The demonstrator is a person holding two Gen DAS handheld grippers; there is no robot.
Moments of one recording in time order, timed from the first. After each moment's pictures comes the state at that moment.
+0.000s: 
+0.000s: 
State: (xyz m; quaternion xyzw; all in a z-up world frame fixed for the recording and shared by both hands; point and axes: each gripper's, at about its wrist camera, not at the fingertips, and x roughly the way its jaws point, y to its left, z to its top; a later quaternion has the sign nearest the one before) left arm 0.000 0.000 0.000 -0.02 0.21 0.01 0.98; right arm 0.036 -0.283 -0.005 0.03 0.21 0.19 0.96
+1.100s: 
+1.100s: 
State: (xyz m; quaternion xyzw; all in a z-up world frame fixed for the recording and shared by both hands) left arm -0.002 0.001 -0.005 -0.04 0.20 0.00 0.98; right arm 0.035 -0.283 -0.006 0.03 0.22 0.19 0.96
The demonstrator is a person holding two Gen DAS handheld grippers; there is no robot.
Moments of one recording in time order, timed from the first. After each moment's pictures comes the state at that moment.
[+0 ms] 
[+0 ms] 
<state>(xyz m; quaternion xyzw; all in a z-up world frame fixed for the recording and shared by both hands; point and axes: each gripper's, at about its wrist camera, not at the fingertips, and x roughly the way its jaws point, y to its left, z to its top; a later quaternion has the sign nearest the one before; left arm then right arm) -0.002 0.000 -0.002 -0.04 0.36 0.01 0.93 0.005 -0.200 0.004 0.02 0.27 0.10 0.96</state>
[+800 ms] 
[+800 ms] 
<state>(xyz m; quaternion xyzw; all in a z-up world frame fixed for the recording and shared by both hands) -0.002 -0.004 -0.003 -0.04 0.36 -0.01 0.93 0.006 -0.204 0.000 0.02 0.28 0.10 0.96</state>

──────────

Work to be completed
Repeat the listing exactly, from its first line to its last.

Solution for this task
The demonstrator is a person holding two Gen DAS handheld grippers; there is no robot.
Moments of one recording in time order, timed from the first. After each moment's pictures comes the state at that moment.
+0.000s: 
+0.000s: 
State: (xyz m; quaternion xyzw; all in a z-up world frame fixed for the recording and shared by both hands; point and axes: each gripper's, at about its wrist camera, not at the fingertips, and x roughly the way its jaws point, y to its left, z to its top; a later quaternion has the sign nearest the one before) left arm 0.000 0.000 0.000 -0.02 0.21 0.01 0.98; right arm 0.036 -0.283 -0.005 0.03 0.21 0.19 0.96
+1.100s: 
+1.100s: 
State: (xyz m; quaternion xyzw; all in a z-up world frame fixed for the recording and shared by both hands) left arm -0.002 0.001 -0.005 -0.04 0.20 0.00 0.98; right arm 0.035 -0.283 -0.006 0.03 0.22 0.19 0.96
The demonstrator is a person holding two Gen DAS handheld grippers; there is no robot.
Moments of one recording in time order, timed from the first. After each moment's pictures comes the state at that moment.
[+0 ms] 
[+0 ms] 
<state>(xyz m; quaternion xyzw; all in a z-up world frame fixed for the recording and shared by both hands; point and axes: each gripper's, at about its wrist camera, not at the fingertips, and x roughly the way its jaws point, y to its left, z to its top; a later quaternion has the sign nearest the one before; left arm then right arm) -0.002 0.000 -0.002 -0.04 0.36 0.01 0.93 0.005 -0.200 0.004 0.02 0.27 0.10 0.96</state>
[+800 ms] 
[+800 ms] 
<state>(xyz m; quaternion xyzw; all in a z-up world frame fixed for the recording and shared by both hands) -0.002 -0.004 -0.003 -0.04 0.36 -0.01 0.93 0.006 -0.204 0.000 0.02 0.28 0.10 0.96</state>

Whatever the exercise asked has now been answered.